A giraffe’s tongue could still strip the foliage and bark off any branch, and it’s still long enough to wrap the whole way around one.
Am I painting a detailed enough picture here?
Like so many things when you’re a parent, just when you think you’ve worked something out or gotten something under control, a new stage or phase upsets the whole equilibrium.
Gift buying has been easy for the most part of my children’s lives.
When they were born, their gifts included clothes and soft toys, overhead play gyms and teething rattles.
When they were toddlers, it was all manner of brightly coloured toys that, when touched, activated lights and hideous sounds.
Mine then moved into a sports stage.
Gifts became basketball rings and soccer goals, bikes and scooters.
Then came the expensive stage — electronics — PlayStations and iPads, iPhones and AirPods.
After that, around 13 and 14, there was a lull.
None of them could or would give me any present ideas when their birthdays or Christmas approached.
My eldest has come through that now he has a car and is learning a trade.
The water main has burst wide open and I’ve tapped right into a new source of gift ideas: car accessories and tools of his trade — the wishlist is endless.
But in the meantime, gift ideas still escape me for his brothers.
I’m not generally a fan of buying generic gifts such as shaving cream and socks, however practical they might be.
I don’t even like buying vouchers, even though most of us love an opportunity to choose our own gifts.
I just feel lazy when I do it. I try to choose something that suits the recipient.
People often buy things for others that they’d like to receive themselves.
That might be why my go-to idea when I struggle to think of anything for someone is an experience of some kind; because I, personally, get more joy out of experiences than things.
I’ve bought people tickets to concerts and live theatre shows, smash rooms and abseiling courses, ghost tours and Tiger Moth flights, simulators, tastings and entries into running festivals.
The giraffe who licked me upside the face was part of an experience-based gift I was given.
It was a giraffe-feeding animal encounter at Melbourne Zoo on my birthday a few years ago.
The keeper had instructed me to hold lettuce in my hands to feed a pair of them, but when one of the giraffes walked away, she suggested I put the lettuce in my mouth to feed the one who remained, named Nikiri.
And that is how the giraffe’s tongue came into contact with my lips.
Animal encounters make great gifts for kids.
The first reason is that you can buy just one experience for the birthday child, making it a more affordable exercise than forking out for the whole family.
The giraffe encounter I had was only $50 at the time (on top of a ticket into the zoo).
It is a cheap experience, but if you have to multiply it by four of you, it gets expensive quickly.
That particular experience has risen to $91 in just a few years, so you can imagine the tally to shout the whole family now.

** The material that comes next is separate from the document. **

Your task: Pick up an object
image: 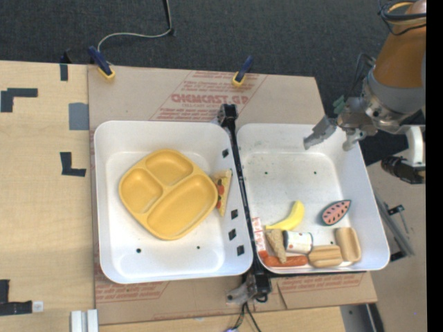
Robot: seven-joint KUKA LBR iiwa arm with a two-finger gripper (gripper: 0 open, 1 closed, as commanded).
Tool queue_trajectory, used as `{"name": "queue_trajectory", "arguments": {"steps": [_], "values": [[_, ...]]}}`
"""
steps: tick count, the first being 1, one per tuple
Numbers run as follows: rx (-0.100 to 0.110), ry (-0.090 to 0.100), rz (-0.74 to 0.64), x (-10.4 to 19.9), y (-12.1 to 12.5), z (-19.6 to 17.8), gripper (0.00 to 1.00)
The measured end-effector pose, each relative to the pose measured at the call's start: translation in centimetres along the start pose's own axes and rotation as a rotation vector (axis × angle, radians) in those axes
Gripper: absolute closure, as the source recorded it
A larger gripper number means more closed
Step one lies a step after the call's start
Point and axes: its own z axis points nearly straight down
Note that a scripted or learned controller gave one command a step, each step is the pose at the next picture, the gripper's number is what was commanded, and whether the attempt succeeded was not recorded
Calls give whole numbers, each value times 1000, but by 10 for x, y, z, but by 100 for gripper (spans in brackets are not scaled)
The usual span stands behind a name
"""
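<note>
**Open jaws over the right bin's far corner, nothing between them**

Hovering at the far right corner of the right bin [315, 159]: the gripper [333, 134], two grey fingers [315, 135] spread apart, bare white floor showing between them.

Largest first. Well away to the left of the jaws, across the black divider [235, 178], the left bin [111, 199], with a yellow divided plate [167, 194] tilted across its middle. Wedged between that plate and the divider, a small pizza-slice toy [222, 191], partly hidden by the plate's edge.

All candidates for picking lying toward the near edge of the right bin, well apart from the jaws:
- Nearest the jaws yet still clear of them, a yellow banana [291, 217], curved, resting near the bin's middle.
- Right of the banana and almost straight below the jaws, a watermelon slice [336, 212], pink with dark seeds, lying alone.
- Further toward the near rim, two tan bread rolls [337, 249], one upright at the corner, one lying flat, touching each other.
- Left of the rolls, a small white can with a red label [299, 241], on its side, pressed against a tan wedge and a red sausage-like piece [280, 259] at the rim.

Between jaws and this cluster, open speckled bin floor.
</note>
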Motion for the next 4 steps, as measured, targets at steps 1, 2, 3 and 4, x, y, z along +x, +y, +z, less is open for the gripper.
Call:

However, a few years ago, when we spent a Christmas in Halls Gap, exploring the Grampians, all of the kids got an animal encounter in their gift haul.

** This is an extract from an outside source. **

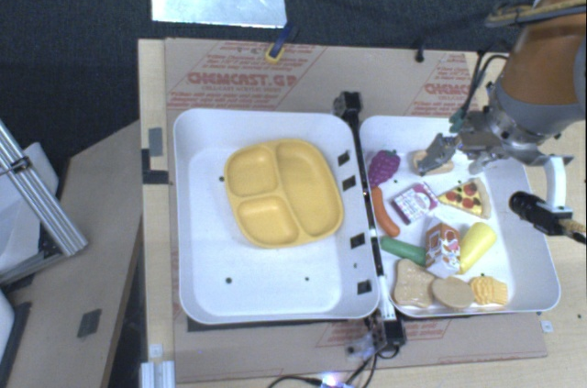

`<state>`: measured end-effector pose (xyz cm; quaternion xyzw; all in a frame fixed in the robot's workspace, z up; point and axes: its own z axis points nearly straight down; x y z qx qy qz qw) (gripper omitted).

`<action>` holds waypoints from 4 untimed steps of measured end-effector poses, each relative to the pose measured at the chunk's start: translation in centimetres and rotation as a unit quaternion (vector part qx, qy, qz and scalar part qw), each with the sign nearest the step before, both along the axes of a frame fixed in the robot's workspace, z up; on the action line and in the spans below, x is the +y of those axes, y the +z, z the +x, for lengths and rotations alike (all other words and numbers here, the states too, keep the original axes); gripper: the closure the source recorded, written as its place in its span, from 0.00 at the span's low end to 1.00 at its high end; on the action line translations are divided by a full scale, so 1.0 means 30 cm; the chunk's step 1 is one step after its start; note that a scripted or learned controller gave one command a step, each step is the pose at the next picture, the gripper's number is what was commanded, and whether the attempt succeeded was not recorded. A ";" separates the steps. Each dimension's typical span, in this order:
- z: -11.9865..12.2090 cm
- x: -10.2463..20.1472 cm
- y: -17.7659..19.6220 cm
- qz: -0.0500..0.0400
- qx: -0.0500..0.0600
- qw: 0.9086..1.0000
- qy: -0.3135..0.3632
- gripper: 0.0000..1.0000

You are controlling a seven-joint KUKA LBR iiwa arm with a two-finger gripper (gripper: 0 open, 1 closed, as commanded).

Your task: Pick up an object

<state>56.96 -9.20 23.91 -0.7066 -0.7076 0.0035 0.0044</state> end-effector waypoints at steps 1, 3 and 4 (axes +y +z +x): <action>0.008 0.000 0.021 -0.001 -0.006 1.000 0.001 0.00; -0.014 -0.001 -0.392 0.000 -0.004 1.000 0.000 0.00; -0.003 -0.011 -0.500 -0.003 -0.010 1.000 -0.002 0.00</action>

Not wanting to lug loads of bulky presents to our destination in the car on top of all our regular luggage, combined with the fear of the kids spotting said gifts (especially seeing as it was before a percentage of my children knew the truth about Christmas’s mascot), these made great gifts; especially because we were headed to Halls Gap Zoo on Boxing Day.
I chose meerkats for my eldest, who was quite gentle at the time, a python for my middle child because he’s the bravest of us all and a lizard for my little one because his age had restricted him from anything else.

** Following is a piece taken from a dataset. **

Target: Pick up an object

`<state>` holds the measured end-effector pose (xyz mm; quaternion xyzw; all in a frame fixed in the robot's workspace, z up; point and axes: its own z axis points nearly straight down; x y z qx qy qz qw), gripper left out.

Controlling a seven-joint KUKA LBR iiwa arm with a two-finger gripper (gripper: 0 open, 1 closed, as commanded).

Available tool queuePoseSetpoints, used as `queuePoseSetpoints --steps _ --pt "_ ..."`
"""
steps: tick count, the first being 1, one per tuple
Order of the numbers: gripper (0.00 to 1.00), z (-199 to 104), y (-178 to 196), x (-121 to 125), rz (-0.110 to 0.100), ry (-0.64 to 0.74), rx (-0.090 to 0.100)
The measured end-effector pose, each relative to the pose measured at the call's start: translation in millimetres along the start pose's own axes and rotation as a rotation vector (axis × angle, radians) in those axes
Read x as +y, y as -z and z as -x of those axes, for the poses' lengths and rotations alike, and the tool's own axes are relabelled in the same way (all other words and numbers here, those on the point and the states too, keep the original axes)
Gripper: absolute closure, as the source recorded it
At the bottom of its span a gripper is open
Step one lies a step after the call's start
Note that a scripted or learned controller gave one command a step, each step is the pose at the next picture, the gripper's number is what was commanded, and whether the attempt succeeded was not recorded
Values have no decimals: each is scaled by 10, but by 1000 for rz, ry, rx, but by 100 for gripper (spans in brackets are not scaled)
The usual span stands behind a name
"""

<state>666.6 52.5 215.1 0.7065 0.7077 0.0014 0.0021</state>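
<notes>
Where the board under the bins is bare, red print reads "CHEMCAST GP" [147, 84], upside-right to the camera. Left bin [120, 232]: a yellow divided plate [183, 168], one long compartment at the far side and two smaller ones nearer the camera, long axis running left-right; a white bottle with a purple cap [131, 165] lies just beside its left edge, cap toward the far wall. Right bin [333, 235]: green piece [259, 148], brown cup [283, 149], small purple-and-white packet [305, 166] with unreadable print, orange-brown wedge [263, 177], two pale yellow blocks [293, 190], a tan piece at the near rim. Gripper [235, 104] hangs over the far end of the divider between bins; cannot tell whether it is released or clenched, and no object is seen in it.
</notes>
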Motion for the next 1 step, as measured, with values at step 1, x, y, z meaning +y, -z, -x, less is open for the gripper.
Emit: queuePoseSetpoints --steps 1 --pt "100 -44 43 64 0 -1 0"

It was such an easy gift to decide on, purchase and transport.
The kids got to use their presents almost immediately and the (included) digital souvenir photos that came through after we’d returned home from our holiday extended their enjoyment as they reminisced about it.
If their gifts had been animatronic meerkats, jointed wooden pythons and window-clinging stretchy lizards, they probably would have been binned or donated and forgotten about a long time ago.
Instead, because the gift wasn’t tangible to begin with, the memory from the experience, while brief, is endless, and the photos, priceless.
The fee also helps to support zoos’ important conservation programs.
If you’re ever stuck for a stocking filler, I highly encourage you to stick an experience in Santa’s sack.